Ce soir du 31 juillet 1914 nous est raconté par Laurent Joffrin dans Libération . "Au Café du Croissant, ce soir-là, un rideau le protégeait de la rue. Un fragile pan de toile pour arrêter la haine (...). Soudain, une main écarta le rideau sur la rue. Un pistolet surgit. Deux coups de feu claquèrent. La première balle frappa Jaurès à la tempe, l’autre se perdit dans le mur d’en face."
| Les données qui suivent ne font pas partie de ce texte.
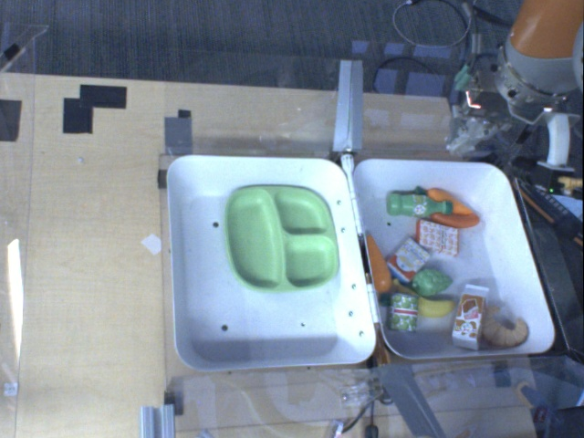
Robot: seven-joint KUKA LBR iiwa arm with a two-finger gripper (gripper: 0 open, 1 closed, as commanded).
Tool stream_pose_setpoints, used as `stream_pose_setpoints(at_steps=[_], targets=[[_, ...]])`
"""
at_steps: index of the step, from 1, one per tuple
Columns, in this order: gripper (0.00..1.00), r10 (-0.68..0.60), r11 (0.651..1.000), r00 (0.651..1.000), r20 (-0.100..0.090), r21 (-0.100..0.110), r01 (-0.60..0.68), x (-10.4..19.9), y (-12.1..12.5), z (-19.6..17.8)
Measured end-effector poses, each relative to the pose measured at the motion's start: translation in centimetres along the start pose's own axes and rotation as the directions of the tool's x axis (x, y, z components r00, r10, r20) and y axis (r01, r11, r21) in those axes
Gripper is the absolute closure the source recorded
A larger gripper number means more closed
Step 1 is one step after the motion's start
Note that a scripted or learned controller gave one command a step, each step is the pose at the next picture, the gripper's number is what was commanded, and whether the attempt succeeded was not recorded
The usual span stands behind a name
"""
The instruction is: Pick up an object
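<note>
Nothing is picked yet: the gripper (474,130) hovers beyond the right bin's (511,190) far edge, its opening unclear

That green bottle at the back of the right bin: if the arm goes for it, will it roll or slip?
The green bottle lies on its side, so a push would probably roll it. Its rounded body looks smooth, so it may slip. The carrot touching it would likely shift too.
</note>
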State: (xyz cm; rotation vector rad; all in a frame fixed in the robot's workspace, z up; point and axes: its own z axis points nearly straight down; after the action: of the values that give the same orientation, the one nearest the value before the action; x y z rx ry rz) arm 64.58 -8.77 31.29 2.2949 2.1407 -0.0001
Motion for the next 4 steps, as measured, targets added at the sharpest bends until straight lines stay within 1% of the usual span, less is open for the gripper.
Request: stream_pose_setpoints(at_steps=[1, 2, 3, 4], targets=[[1.00, 0.067, 0.998, 0.998, 0.000, 0.003, -0.067, -1.6, -3.2, 3.2], [1.00, 0.393, 0.919, 0.919, 0.000, 0.003, -0.393, -1.1, -8.0, 4.0], [1.00, 0.437, 0.899, 0.899, 0.000, -0.002, -0.437, -10.8, -11.7, -2.0], [1.00, 0.212, 0.977, 0.977, 0.000, 0.003, -0.212, -8.2, -7.9, 0.9]])
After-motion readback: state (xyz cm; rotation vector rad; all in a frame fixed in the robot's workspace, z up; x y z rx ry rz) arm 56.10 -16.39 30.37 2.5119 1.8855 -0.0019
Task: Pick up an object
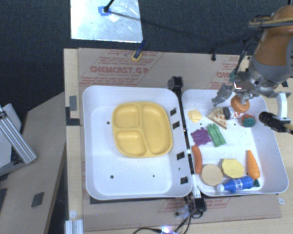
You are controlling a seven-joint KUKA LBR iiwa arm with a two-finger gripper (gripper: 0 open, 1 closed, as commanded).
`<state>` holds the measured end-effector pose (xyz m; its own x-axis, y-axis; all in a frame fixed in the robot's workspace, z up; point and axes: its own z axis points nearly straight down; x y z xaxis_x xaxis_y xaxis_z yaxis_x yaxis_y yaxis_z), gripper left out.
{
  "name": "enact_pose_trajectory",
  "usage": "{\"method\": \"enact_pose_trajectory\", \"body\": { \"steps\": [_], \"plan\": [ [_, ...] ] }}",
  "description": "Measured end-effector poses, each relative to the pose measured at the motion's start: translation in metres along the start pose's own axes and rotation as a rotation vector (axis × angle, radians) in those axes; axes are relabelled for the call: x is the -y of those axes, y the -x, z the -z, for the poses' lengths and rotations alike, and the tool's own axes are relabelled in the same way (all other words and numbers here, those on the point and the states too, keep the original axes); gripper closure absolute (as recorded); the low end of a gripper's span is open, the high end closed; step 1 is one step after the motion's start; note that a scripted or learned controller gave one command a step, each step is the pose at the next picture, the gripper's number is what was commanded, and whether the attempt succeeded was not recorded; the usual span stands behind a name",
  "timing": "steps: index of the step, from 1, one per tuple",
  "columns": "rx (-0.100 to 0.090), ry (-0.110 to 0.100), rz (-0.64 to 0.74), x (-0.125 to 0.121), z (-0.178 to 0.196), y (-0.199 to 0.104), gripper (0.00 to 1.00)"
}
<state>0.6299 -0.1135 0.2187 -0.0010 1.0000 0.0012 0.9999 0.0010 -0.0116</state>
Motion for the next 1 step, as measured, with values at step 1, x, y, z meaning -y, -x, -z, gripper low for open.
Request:
{"method": "enact_pose_trajectory", "body": {
  "steps": [1],
  "plan": [
    [0.002, 0.013, 0.002, -0.0024, 0.0080, -0.0002, 0.00]
  ]
}}
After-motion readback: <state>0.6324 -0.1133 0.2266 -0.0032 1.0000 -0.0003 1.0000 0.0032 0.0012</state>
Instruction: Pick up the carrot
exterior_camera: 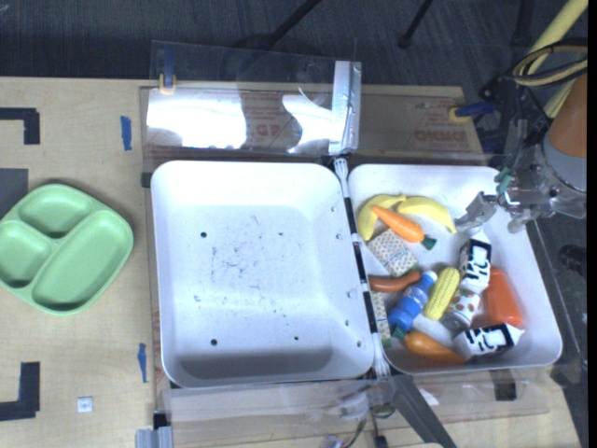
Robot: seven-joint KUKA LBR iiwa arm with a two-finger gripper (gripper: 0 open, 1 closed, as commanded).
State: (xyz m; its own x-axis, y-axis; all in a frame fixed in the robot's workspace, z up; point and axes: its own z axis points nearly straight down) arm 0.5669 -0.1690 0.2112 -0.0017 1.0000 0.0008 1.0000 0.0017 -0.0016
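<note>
- The gripper (496, 203) hangs over the upper right part of the right bin (550, 343), at the end of the grey arm that comes in from the right edge.
- Its two fingers stand apart with nothing between them; one light finger (476, 207) points toward the left, the other sits closer to the wrist.
- The carrot (403, 224) lies to the left of the gripper and a little lower, well apart from the fingers, tilted with its green stub toward the lower right.
- The carrot rests across a banana (431, 208), which curves between the carrot and the gripper.
- Below the carrot, further from the gripper, lies a checkered packet (392, 252), and below that a blue bottle (410, 306) and an ear of corn (444, 289).
- Directly below the gripper sit a black-and-white toy (478, 261) and an orange object (504, 297); its kind I cannot tell.
- A second orange vegetable (431, 345) lies at the bin's near wall, far below the gripper.
- The left bin (187, 194) lies beyond the carrot, far left of the gripper.
- A green divided plate (62, 247) sits on the bench, farthest left.
</note>
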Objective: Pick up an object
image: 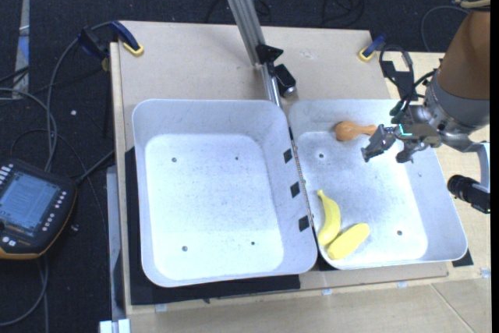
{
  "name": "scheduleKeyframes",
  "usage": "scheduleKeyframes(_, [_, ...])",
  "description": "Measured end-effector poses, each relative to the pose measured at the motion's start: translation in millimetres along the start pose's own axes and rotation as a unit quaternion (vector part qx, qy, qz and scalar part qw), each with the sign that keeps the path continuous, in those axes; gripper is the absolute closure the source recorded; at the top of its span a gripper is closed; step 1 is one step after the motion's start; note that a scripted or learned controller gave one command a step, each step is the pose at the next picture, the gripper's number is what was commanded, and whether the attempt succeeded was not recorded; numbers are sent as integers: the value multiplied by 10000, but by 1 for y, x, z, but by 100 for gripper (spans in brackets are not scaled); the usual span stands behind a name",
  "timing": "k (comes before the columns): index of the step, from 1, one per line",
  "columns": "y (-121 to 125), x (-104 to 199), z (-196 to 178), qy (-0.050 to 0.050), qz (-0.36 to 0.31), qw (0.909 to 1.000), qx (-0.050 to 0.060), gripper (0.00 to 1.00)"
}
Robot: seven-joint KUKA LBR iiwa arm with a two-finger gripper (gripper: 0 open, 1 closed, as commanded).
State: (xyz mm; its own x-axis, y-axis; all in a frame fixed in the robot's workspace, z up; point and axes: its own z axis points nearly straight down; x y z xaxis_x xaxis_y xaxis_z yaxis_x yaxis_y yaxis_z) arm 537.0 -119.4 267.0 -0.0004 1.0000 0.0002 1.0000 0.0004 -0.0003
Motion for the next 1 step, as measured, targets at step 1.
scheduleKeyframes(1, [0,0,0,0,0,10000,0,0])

A gauche comme à droite, on s’arrache l’héritage du grand homme

"Il est mort maintenant, sa grande voix ne retentira plus" , écrit le lendemain L'Humanité . Pourtant, "par ses écrits, par son verbe, par sa philosophie, par son message à la gauche, Jean Jaurès est toujours vivant" , assure Laurent Joffrin. "A gauche, à droite , écrit Le Parisien , on s'arrache l'héritage de Jaurès" . Le quotidien cite les nombreuses références des dirigeants politiques actuels au fondateur de la SFIO, l'ancêtre du Parti socialiste. François Hollande, Manuel Valls, Jean-Luc Mélenchon, Nicolas Sarkozy, Marine Le Pen, tout l'échiquier politique se dispute son héritage.

"Une longue procession de personnalités, habituées à le citer à la fin des banquets, de récupérateurs, de manipulateurs de sa pensée, se déploie dans la grande sphère médiatique, bien loin des idéaux du fondateur de L'Humanité et député du Tarn" , regrette de son côté Patrick Le Hyaric, l'actuel directeur du journal de Jaurès.